[Items listed in a dataset]
•••••

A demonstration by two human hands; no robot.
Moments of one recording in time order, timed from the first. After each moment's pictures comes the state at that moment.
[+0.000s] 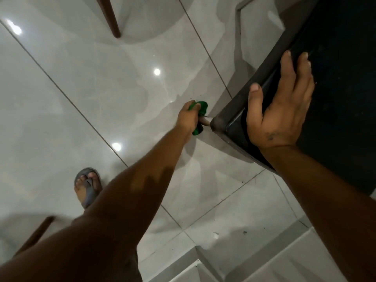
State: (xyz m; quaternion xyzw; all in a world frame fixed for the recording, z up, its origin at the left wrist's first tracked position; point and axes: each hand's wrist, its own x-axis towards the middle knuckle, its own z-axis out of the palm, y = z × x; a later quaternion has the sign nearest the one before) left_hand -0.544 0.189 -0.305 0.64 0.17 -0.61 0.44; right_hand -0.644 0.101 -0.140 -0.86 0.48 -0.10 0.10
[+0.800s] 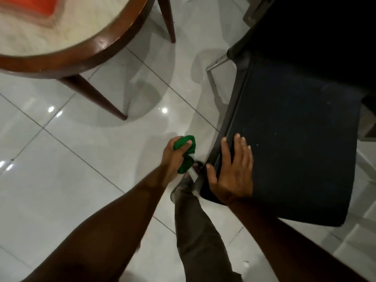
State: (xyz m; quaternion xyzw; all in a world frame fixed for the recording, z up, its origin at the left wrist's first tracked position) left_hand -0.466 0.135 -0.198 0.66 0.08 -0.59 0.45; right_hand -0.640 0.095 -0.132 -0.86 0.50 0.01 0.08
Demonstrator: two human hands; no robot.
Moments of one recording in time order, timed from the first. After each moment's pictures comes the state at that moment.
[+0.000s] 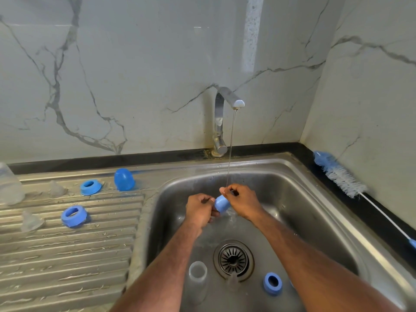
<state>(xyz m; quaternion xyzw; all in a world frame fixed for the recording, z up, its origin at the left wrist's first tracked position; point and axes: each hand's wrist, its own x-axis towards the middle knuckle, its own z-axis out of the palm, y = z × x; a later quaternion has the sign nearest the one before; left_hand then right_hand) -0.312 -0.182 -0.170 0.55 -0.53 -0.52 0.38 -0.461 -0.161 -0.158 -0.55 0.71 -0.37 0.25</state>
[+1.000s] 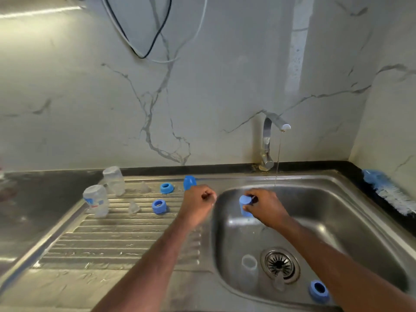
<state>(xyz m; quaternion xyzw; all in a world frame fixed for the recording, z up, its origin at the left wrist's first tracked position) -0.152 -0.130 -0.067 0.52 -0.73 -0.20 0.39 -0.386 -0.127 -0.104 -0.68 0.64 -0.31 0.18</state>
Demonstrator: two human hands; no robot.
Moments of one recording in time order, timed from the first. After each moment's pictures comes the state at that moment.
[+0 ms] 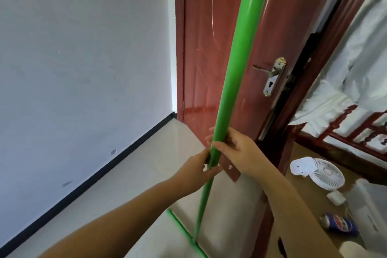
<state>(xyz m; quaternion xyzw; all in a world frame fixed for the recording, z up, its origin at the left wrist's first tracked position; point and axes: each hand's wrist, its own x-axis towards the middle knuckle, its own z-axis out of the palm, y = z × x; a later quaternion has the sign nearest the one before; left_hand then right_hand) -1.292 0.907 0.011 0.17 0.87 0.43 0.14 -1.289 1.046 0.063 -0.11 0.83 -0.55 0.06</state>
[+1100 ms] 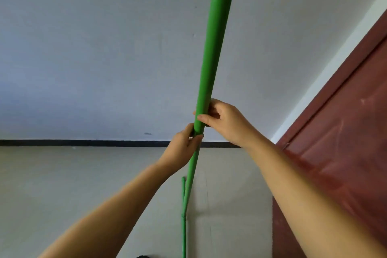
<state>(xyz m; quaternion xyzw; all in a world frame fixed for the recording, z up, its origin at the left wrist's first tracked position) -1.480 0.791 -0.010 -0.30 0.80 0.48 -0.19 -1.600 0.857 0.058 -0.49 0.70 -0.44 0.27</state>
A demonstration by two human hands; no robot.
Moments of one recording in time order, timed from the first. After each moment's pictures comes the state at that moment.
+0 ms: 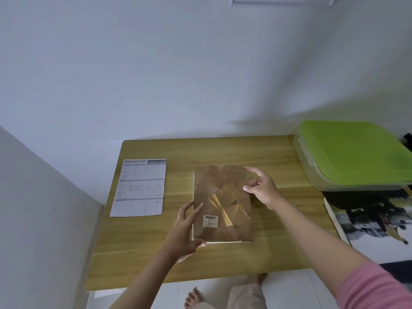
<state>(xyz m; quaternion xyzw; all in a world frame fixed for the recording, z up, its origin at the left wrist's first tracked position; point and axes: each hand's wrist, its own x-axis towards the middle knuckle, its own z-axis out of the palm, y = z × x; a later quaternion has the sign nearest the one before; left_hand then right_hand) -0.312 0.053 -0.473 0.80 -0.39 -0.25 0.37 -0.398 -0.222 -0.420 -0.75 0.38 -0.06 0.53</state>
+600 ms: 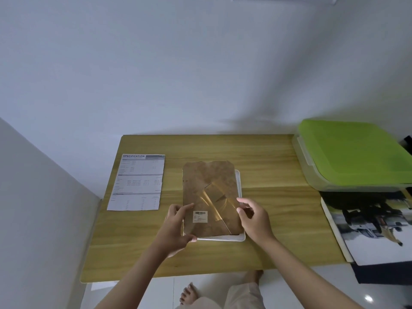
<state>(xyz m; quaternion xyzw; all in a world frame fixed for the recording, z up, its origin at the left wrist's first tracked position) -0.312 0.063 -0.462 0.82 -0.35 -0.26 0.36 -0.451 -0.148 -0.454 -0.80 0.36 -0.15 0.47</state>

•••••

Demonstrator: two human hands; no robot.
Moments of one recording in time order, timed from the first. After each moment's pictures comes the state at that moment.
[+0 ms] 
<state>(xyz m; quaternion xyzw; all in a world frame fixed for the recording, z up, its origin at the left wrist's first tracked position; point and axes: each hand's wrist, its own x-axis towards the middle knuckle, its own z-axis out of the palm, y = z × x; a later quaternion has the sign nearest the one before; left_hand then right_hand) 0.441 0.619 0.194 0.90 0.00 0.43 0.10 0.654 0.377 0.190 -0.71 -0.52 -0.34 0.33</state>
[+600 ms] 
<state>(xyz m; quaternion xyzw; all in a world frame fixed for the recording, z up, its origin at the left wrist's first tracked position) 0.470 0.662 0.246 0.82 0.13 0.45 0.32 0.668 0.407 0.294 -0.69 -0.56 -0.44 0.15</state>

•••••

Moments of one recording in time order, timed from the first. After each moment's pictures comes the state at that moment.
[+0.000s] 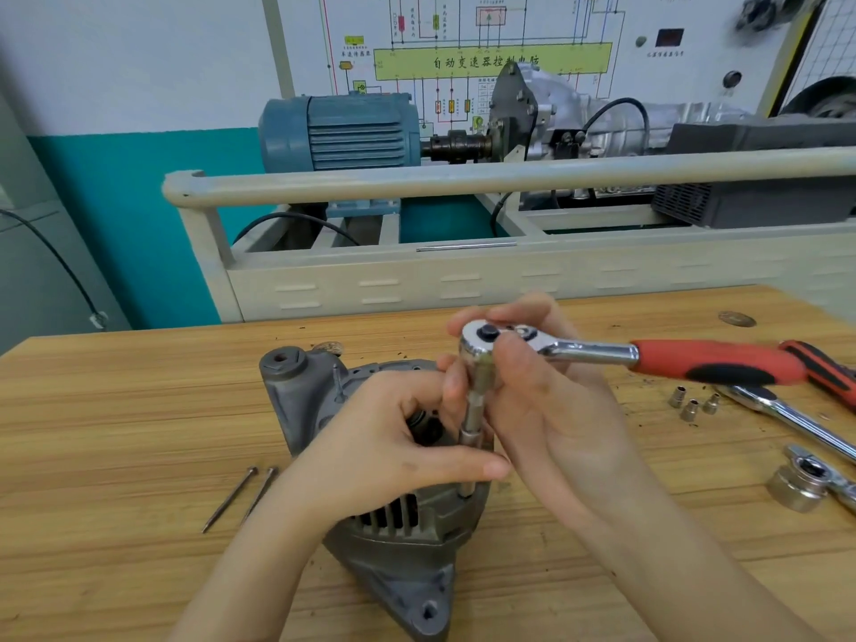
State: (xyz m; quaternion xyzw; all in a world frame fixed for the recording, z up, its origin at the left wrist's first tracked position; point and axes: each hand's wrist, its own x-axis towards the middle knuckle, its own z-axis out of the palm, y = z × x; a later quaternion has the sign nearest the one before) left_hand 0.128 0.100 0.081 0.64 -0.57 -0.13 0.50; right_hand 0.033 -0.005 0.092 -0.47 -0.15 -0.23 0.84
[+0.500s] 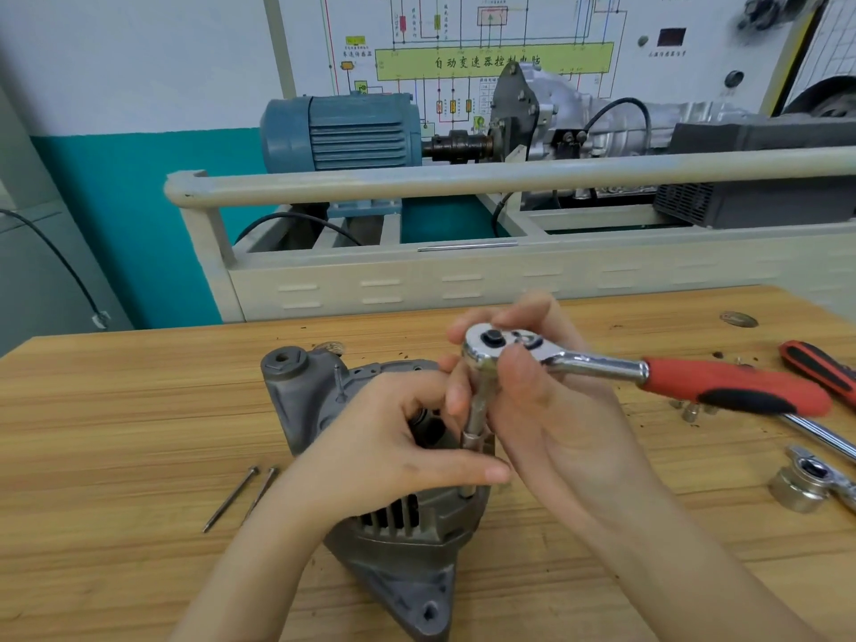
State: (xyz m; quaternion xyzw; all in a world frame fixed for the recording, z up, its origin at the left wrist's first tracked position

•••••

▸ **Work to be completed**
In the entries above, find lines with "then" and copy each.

▸ **Written solution**
<state>(xyz m; quaternion xyzw; all in a world frame fixed for the recording, z up, its origin at the left wrist's first tracked position; point and axes: each hand's wrist, its own x-axis towards the middle knuckle, its own z-axis out of the palm, y = z × x; a later quaternion has the sign nearest the one before; left_hand then right_hand) -0.312 -0.182 -0.170 0.55 -0.53 -0.52 0.38 -0.461 -0.161 -0.158 -0.55 0.71 -0.37 0.25</state>
<state>(xyz m; quaternion xyzw; all in a world frame fixed for the recording, z up, its origin at the left wrist's first tracked position; point and axes: each hand's wrist, its own x-axis towards the middle knuckle, its own z-axis out of the palm, y = z × x; a later quaternion has the sign nearest the one before; left_hand then right_hand) -1.292 0.907 0.011 0.17 0.87 0.43 0.14 -1.289 1.046 0.063 -0.11 0.83 -0.55 0.06</state>
<state>(xyz m; quaternion xyzw; all in a world frame fixed for the recording, z up, its origin at the left wrist's first tracked position; point and axes: each hand's wrist, its own x-axis towards the middle knuckle, its own z-axis out of the palm, y = z × x; a later quaternion has the sign nearest the one before; left_hand then right_hand) -0.312 0.053 -0.473 0.80 -0.39 -0.25 0.37 -0.398 -0.222 -0.420 -0.75 0.38 -0.06 0.53</state>
<state>(xyz m; quaternion xyzw; all in a world frame fixed for the recording, z up, its origin at the left wrist's first tracked position; point and axes: each hand's wrist, its own x-axis towards the middle knuckle, its own z-axis out of the palm, y = z × x; a later quaternion has the sign nearest the one before; left_hand then right_hand) 0.441 0.619 0.194 0.90 0.00 0.43 0.10 0.654 0.377 0.190 -0.71 -0.52 -0.34 0.33</state>

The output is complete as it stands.